* _YOUR ASSIGNMENT_
Only the lines from the one with "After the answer" through the end of the material, both ends included, should be retyped exactly.

* _MATERIAL PROVIDED_
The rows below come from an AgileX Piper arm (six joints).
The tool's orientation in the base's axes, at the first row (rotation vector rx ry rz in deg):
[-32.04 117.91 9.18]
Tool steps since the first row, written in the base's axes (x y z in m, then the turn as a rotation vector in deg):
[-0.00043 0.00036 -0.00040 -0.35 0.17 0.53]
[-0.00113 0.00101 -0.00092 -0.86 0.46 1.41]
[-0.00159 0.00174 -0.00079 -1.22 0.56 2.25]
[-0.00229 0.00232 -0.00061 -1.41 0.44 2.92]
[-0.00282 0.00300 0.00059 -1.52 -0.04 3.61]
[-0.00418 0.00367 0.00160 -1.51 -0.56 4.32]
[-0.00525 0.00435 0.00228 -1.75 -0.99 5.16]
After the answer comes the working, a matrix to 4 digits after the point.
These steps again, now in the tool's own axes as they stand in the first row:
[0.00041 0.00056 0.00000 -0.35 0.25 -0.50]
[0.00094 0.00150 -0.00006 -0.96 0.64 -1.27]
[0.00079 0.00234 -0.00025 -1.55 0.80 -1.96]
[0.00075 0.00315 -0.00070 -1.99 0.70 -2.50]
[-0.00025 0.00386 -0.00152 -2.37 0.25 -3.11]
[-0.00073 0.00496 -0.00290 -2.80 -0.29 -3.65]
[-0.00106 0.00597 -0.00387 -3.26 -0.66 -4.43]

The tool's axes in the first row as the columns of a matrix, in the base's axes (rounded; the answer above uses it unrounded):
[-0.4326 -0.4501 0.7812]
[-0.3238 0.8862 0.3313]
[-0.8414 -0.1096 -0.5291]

* _TASK OUTPUT_
After the answer comes the working, a matrix to 4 digits after the point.
These steps again, now in the tool's own axes as they stand in the first row:
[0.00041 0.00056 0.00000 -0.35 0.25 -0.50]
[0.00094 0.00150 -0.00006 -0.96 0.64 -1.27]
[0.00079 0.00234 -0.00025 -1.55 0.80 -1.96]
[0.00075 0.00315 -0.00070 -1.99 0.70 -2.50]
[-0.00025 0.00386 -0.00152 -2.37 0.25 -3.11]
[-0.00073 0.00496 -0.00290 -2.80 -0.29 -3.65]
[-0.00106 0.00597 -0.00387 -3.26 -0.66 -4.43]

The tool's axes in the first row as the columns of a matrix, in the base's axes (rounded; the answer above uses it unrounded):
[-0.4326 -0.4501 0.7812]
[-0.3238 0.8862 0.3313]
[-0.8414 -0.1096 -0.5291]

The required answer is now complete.